« J’ai lu récemment dans Les Echos qu’une startup était vendue en moyenne au bout de dix ans. Nous sommes dans les stats. » Vincent Desnot sourit, il vient de vendre 100% de sa startup Tech on Mars fondée en 2013 avec Tanguy Deleplanque et Quentin Dérunes à Sophia Antipolis. L’heureux acquéreur est LumApps, une société lyonnaise.
Vincent Desnot va rester aux commandes du vaisseau Teach On Mars qui, d’ailleurs, emménage dans de nouveaux locaux à Sophia Antipolis, nommés Le Vaisseau. Coïncidence ? Teach on Mars, c’est quand même la belle histoire de la petite startup de la tech, qui avec une belle techno et une belle idée – celle de former les salariés des entreprises à distance, y compris depuis la planète Mars – est leader européen du mobile learning et a toujours connu une croissance à deux chiffres.
Planètes alignées
« Quand on a une boîte dans la tech, il faut avancer. Soit on lève des fonds, soit on fait de la croissance externe, soit on va vers la cotation en Bourse, soit on vend. Dans tous les cas, il faut avancer. Les actionnaires ou investisseurs attendent un retour sur investissement. » Vincent Desnot qui a déjà créé et vendu une précédente startup, sait de quoi il parle, et ce bébé, il le sait, il le lâchera plus facilement que le premier, certes, mais avec autant de fierté. Il explique « Cela fait bien deux ans que nous sommes approchés pour être rachetés. Cette année, le projet présenté par LumApps est sorti du lot. On connaissait l’entreprise; elle est française, on parle le même langage et nos activités sont complémentaires. Tous les collaborateurs de Teach on Mars restent en poste. D’ailleurs nous embauchons encore une quinzaine de profils, et puis, la boîte va pouvoir s’ouvrir aux États-Unis et c’est une belle perspective. »

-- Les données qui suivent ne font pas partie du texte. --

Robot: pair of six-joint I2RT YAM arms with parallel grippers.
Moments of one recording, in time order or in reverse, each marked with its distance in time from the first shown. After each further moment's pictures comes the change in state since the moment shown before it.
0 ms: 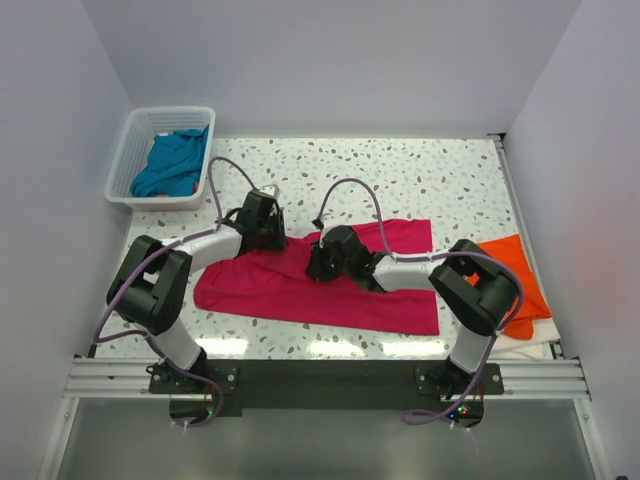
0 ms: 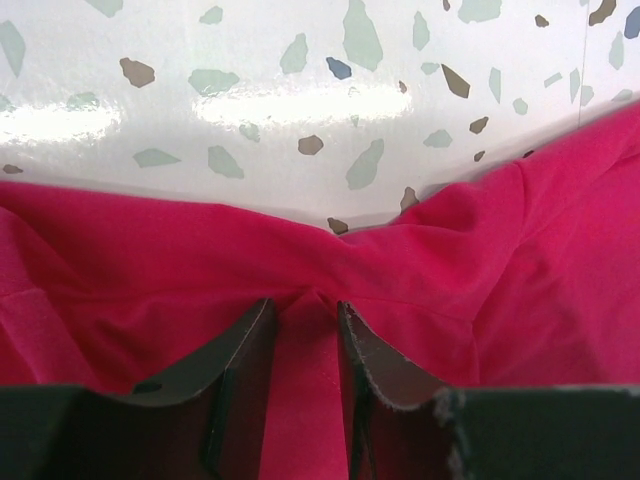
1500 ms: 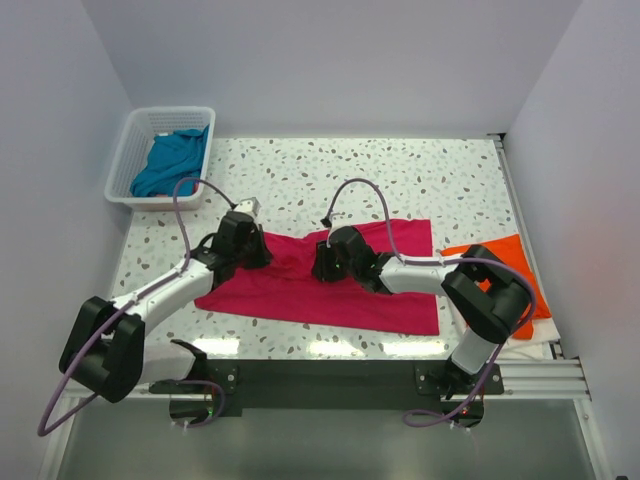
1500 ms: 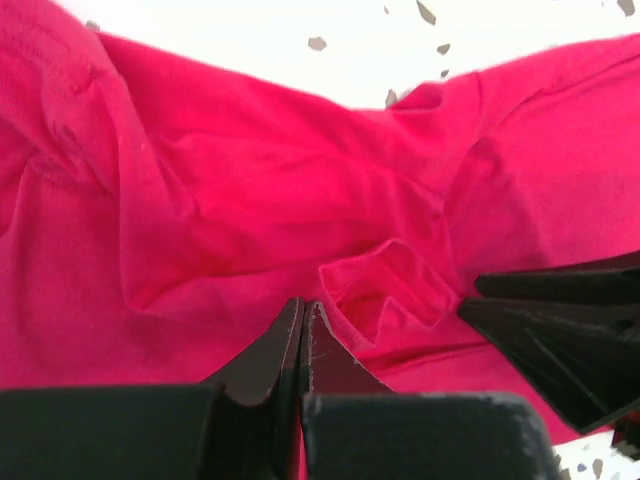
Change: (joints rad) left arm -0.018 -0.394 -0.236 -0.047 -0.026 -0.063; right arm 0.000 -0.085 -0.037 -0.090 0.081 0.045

Vers les States et au-delà
Teach on Mars, c’est donc une plateforme qui permet de former les salariés à distance. Du mobile learning, une techno sur laquelle ils sont leaders.
Vincent Desnot va rester aux commandes de Mars pendant encore deux ans, le temps de la transition. De lancer ses équipes sur la planète Big Apple, entre autres.

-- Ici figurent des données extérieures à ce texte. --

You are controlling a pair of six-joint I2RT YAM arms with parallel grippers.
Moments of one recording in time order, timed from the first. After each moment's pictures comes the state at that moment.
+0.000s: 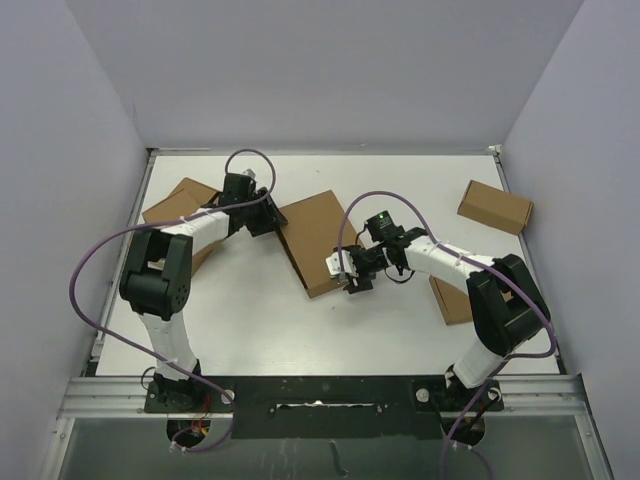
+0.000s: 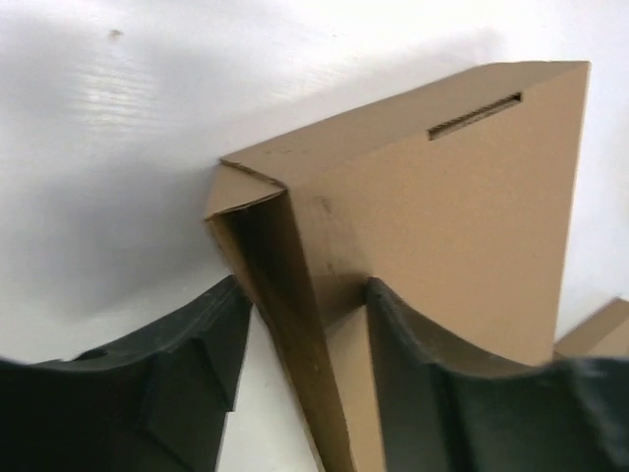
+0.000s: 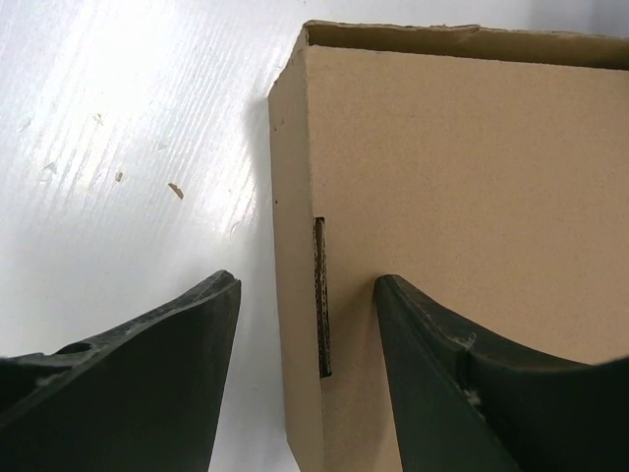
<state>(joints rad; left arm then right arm) -0.28 1.89 1.20 -0.12 0.21 -0.71 0.53 1.64 0.99 -0.45 -0.73 -1.35</state>
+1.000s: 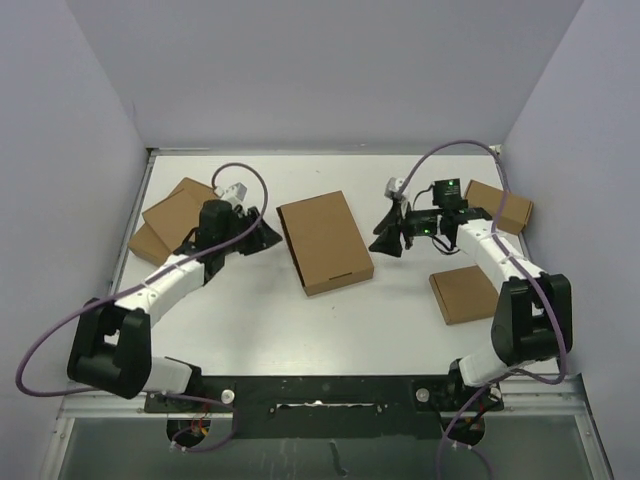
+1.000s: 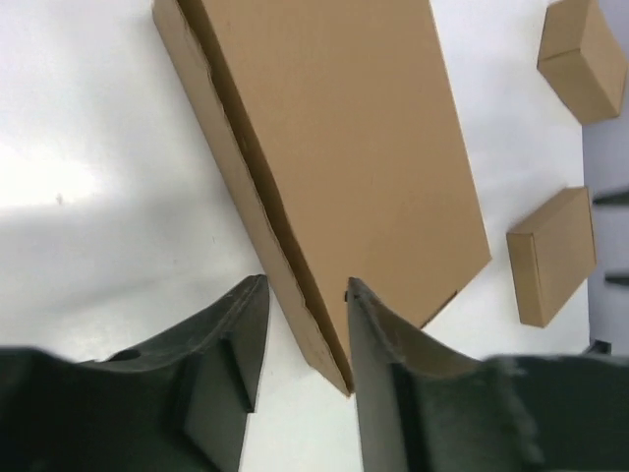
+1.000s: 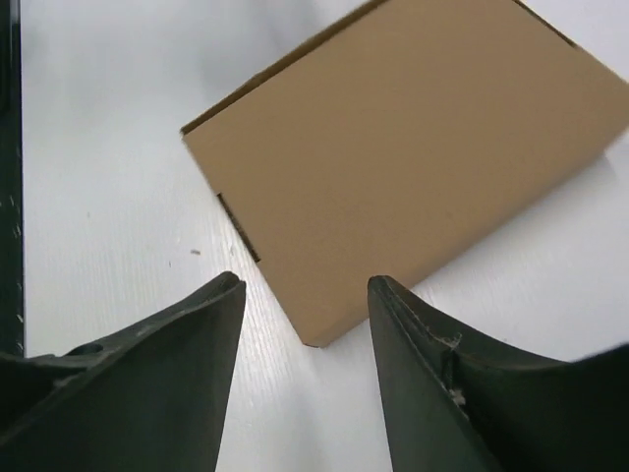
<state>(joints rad) -0.30 1.42 0.84 0.01 0.29 -0.63 0.19 1.51 1.09 -0.53 -1.04 -0.81</state>
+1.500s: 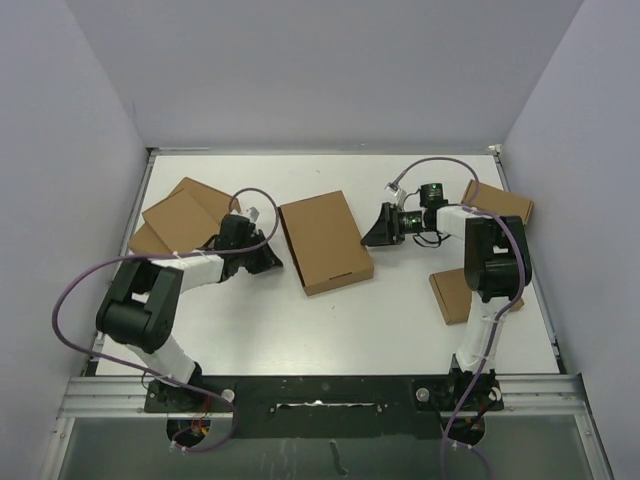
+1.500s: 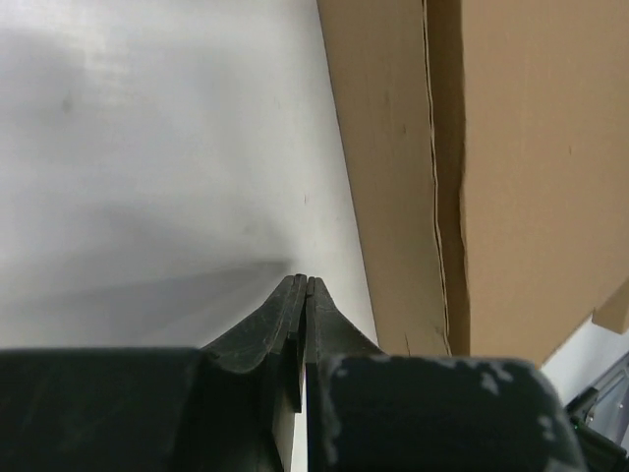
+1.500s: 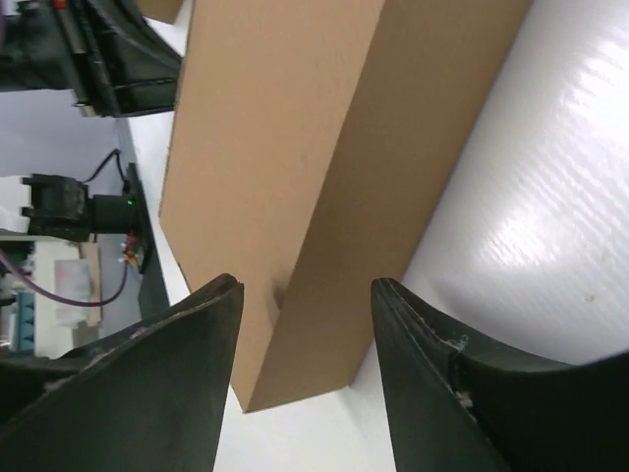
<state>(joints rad) -0.34 1.59 0.71 0.10 0.28 -0.69 0.09 2.00 1.21 -0.27 -1.10 0.02</state>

LumApps, elle, a développé une solution intranet qui révolutionne l’engagement et la productivité des collaborateurs au travail. Elle est donc ravie d’ajouter « la brique Teach on Mars à notre plateforme qui devient le seul intranet intégré à toutes les applications métiers, adapté aux grandes entreprises », a déclaré Sébastien Ricard, CEO de LumApps.
La Lyonnaise qui a déjà levé 100 millions depuis sa création en…, compte 350 employés et 5 millions d’utilisateurs de sa solution. Elle génère plus de 40% de son chiffre d’affaires aux États-Unis, un marché que n’adressait pas Teach on Mars.

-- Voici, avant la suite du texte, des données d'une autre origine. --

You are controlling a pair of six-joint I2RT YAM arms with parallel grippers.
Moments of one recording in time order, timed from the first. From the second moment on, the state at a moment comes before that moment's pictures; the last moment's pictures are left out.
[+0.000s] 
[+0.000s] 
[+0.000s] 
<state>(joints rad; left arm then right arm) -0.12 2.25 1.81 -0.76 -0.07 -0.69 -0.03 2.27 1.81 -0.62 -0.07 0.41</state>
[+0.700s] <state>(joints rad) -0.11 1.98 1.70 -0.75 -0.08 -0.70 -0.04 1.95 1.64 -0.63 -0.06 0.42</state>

Ça tombe bien. « Nous apportons quelque 200 clients auxquels nous avons annoncé la nouvelle. Bien accueillie, car elle a du sens. Dès janvier, nous déployons Teach on Mars outre-Atlantique. C’est assez grisant et cela permet d’offrir des perspectives d’évolution aux collaborateurs qui peuvent se positionner sur des postes à Austin ou New York par exemple. » Les Martiens ont pris leur envol.
Repères
> 2013
Création de Teach on Mars à Sophia Antipolis.
> 2017
La startup lève 2,2 millions d’euros pour accélérer.
> 2018
Teach on Mars débarque à Londres.
> 2019
La startup lève 7 millions d’euros. La société compte une vingtaine d’actionnaires privés et 2 fonds et est présente à Paris, Milan, Bruxelles et Casablanca.